"It is for the purpose of enlightening you on that subject that this little party has been arranged," said the Princess, turning for the moment away from Colston, with whom she was talking earnestly in a low tone. "Ha! There goes the lunch-bell. Mr. Colston, your arm. Fedora, will you show Mr. Arnold the way?"

Arnold opened the door for the Princess to go out, and then followed with Natasha on his arm. As they went out, she said in a low tone to him—

"I think, if you don't mind, you had better begin at once to call me Miss Darrel, so as to get into the way of it. A slip might be serious, you know."

"Your wishes are my laws, Miss Darrel," replied he, the name slipping as easily off his tongue as if he had known her by it for months. It may have been only fancy on his part, he thought he felt just the lightest imaginable pressure on his arm as he spoke. At any rate, he was vain enough or audacious enough to take the impression for a reality, and walked the rest of the way to the dining-room on air.

The meal was dainty and perfectly served, but there were no servants present, for obvious reasons, and so they waited on themselves. Colston sat opposite the Princess and carved the partridges, while Arnold was vis-à-vis to Natasha, a fact which had a perceptible effect upon his appetite.

"Now," said the Princess, as soon as every one was helped, "I will enlighten you, Mr. Arnold, as to your mission to Russia. One part of the business, I presume, you are already familiar with?"

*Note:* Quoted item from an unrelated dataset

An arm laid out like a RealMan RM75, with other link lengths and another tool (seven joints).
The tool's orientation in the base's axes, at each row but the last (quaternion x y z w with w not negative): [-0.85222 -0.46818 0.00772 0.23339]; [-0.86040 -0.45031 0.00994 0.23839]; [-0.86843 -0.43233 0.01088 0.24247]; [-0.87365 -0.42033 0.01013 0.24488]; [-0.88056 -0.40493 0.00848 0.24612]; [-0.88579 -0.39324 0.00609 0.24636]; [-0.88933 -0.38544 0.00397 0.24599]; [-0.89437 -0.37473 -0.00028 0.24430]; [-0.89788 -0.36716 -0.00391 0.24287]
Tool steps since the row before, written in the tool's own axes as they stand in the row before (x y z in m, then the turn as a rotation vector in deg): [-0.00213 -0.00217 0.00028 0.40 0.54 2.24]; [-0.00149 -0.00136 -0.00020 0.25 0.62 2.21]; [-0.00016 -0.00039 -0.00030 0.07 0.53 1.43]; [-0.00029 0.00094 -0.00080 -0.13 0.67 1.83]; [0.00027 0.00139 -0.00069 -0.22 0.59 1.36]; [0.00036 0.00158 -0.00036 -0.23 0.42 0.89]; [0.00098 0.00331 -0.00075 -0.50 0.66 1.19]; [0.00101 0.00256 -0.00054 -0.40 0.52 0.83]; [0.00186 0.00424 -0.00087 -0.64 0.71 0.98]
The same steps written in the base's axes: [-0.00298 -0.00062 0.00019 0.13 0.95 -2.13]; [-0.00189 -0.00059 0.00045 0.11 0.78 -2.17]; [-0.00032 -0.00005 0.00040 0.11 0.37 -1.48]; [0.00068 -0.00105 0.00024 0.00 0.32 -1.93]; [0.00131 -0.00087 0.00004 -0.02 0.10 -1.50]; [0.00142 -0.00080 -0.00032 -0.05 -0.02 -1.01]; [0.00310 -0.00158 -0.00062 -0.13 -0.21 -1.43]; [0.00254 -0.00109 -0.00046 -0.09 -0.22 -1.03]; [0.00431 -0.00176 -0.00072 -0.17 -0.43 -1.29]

Arnold bowed his assent, and she went on—

"Then the other is easily explained. Interested as you are in the question, I suppose there is no need to tell you that for several years past the Tsar has had an offer open to all the world of a million sterling for a vessel that will float in the air, and be capable of being directed in its course as a ship at sea can be directed."

"Yes, I am well aware of the fact. Pray proceed." As he said this Arnold glanced across the table at Natasha, and a swift smile and a flash from her suddenly unveiled eyes told him that she, too, was thinking of how the world's history might have been altered had the Tsar's million been paid for his invention. Then the Princess went on—

"Well, through a friend at the Russian Embassy, I have learnt that a French engineer has, as he says, perfected a balloon constructed on a new principle, which he claims will meet the conditions of the Tsar's offer.